23/10/09

"Caminharei sem sombra pelos poços da noite "

Rodrigo Petronio e um casal amigo no dia do lançamento do livro aqui referido.

"Enterrem minha alma em algum lugar sem luz"

Enterrem minha alma em algum lugar sem luz.
Caminharei sem sombra pelos poços da noite entre galhos retorcidos e o ar escasso.
Pergaminho vivo, serei feliz sem nome, rosa túmida avessa ao ser,
Pela própria aniquilação embriagada.
Respirarei o espaço e as estrelas apagadas que unificam minha carne.
Não quero testemunhas. Livrem-se do meu cadáver.
O rebentar de uma só flor já me basta de homenagem.
Que todos os olhos se ceguem e todas as mãos sejam ceifadas.
E eu mastigado pela água em seu ranger de líquidos estalos.
O relógio das casas e sua oração de sinos quebrados.
Meu dorso não suporta o chicote de seus salmos.
À hora grave o sol engole todas essas planícies sem memória.
E somos tocados pela brisa delicada dos mortos.

Não há guerra nem renovação neste mundo limpo.
Não há nada mais sujo do que uma pessoa honrada.
Todos estão do lado da beleza. Todos estão salvos.
Vítimas se multiplicam e não há algozes entre estes ratos.
Senhor, dá-me teu doce flagelo.
Concede-me a honra de ser dentre os assassinos o mais baixo.
Para que a ferida expila o seu fruto sobre a relva.
E nos desperte do sono miserável de nossas obras e nossos quartos.

Só tu, terra devastada que espelha o céu.
Só tu, oásis, beleza sepultada de Deus, onde brotam rosas violentas.
Só tu podes redimir nossa pobreza.
Na decomposição de minhas células serei salvo finalmente.
Aquieta-te, deusa primeira.
E bebe este vaso de sangue em teus poros.
Dá-me o halo de tua glória, celeste, miserável.
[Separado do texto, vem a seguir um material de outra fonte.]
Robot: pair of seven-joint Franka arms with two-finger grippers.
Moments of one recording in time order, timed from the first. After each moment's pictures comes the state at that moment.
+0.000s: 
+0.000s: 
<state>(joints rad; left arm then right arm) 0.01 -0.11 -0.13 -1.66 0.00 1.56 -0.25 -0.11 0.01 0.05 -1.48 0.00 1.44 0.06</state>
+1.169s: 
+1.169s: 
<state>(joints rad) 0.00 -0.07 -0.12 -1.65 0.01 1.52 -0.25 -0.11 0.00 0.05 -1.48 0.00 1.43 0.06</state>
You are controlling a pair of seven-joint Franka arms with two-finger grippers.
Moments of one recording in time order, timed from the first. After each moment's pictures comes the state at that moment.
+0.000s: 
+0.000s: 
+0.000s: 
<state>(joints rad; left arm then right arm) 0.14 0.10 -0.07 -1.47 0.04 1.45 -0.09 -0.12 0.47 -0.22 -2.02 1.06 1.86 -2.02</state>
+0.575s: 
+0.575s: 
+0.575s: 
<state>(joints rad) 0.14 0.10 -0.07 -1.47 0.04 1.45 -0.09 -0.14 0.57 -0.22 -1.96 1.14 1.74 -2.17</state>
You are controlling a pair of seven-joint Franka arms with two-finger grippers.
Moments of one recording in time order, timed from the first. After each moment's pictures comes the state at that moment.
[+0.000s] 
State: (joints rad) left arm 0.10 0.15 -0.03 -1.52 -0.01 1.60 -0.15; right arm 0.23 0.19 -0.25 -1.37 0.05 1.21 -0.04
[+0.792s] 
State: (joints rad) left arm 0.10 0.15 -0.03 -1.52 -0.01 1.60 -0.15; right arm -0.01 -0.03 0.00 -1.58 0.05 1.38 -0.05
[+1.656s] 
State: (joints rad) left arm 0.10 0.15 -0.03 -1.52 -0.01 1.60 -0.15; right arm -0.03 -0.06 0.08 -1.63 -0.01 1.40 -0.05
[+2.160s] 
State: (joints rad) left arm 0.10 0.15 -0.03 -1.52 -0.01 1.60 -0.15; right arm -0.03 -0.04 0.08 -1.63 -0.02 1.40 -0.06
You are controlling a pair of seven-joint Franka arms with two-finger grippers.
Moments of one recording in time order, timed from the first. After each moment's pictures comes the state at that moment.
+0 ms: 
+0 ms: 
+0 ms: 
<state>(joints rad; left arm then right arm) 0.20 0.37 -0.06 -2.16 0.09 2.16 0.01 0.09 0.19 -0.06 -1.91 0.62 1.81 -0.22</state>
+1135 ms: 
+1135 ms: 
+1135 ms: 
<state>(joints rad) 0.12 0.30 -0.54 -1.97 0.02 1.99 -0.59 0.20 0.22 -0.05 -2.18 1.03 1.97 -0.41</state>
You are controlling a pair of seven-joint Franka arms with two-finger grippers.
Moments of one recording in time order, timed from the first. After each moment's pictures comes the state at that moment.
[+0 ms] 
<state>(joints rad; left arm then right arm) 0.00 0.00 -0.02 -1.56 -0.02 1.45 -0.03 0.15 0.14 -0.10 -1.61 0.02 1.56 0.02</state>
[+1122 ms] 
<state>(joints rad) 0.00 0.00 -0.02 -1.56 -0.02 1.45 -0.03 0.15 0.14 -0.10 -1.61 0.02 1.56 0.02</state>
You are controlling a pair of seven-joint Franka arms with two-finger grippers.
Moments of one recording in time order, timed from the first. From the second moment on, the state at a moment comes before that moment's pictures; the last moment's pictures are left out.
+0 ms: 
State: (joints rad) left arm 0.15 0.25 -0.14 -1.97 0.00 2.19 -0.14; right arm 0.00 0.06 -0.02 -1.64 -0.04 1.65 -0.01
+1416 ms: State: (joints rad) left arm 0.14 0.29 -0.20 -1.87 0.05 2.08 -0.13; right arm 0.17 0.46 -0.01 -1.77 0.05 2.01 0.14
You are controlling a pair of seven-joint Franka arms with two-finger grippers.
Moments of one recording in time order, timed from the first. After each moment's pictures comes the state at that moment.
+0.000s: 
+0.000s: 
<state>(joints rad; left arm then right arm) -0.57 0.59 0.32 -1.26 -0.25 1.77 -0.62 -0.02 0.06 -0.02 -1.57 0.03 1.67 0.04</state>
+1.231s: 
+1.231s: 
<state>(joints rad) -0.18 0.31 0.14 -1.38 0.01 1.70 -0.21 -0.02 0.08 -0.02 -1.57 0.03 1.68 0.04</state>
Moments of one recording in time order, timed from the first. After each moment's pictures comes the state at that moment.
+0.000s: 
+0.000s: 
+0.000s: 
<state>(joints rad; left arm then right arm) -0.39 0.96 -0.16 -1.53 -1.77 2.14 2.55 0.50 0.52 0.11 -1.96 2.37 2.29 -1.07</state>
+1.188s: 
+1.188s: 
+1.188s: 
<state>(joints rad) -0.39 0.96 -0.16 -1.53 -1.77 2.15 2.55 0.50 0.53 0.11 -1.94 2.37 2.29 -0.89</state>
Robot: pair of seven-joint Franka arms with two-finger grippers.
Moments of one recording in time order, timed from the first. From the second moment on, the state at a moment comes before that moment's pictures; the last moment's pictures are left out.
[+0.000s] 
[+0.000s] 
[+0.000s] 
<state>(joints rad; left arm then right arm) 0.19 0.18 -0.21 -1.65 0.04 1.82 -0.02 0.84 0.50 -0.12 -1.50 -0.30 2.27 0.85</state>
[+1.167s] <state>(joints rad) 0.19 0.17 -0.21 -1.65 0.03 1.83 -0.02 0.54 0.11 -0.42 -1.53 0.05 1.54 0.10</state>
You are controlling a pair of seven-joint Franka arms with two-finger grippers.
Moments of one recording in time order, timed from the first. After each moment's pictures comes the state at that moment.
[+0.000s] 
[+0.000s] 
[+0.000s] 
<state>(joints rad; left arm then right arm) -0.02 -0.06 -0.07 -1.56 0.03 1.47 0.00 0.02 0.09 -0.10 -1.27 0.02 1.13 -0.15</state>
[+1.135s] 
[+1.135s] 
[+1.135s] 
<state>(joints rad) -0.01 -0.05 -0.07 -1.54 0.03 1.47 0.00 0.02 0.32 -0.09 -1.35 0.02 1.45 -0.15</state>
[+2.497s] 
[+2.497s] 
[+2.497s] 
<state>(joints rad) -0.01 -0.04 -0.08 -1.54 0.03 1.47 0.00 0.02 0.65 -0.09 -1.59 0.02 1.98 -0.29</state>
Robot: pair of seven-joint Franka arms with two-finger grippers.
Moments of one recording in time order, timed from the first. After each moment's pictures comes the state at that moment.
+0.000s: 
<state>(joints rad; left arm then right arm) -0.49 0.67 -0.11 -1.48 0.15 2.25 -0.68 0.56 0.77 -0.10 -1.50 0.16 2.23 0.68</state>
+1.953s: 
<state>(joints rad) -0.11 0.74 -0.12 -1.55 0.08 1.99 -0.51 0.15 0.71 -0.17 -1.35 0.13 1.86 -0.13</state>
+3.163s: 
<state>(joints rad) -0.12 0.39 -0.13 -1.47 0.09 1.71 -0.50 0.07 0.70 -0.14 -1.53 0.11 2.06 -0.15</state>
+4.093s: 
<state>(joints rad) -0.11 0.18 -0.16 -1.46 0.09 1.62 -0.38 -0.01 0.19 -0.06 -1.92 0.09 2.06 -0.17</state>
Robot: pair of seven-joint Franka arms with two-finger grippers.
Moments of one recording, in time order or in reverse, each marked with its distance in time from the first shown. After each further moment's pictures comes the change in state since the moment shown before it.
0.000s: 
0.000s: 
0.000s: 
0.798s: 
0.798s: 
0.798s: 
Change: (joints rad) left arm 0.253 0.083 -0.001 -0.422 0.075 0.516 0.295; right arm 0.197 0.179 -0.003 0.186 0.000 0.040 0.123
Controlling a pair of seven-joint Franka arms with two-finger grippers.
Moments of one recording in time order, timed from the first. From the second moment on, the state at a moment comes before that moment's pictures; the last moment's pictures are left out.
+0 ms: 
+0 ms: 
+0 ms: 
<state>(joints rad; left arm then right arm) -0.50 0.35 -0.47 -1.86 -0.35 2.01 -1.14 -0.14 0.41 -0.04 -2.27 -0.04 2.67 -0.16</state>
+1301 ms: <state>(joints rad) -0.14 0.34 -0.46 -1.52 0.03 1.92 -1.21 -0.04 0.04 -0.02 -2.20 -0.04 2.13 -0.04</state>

Rodrigo Petronio In "Venho de um país selvagem", Topbooks Editora,
Rio de Janeiro, 2009, pp 43 - 44.


Notas:
- esta obra ganhou o Prémio Nacional "Academia de Letras da Bahia/ Braskem 2007".
- optei, como ilustração, por uma foto do próprio lançamento, mas guardando aquelas em que o autor está com Maiara Gouveia para quando postar textos desta última. As fotografias que encontrei na net pareceram-me bem mais antigas.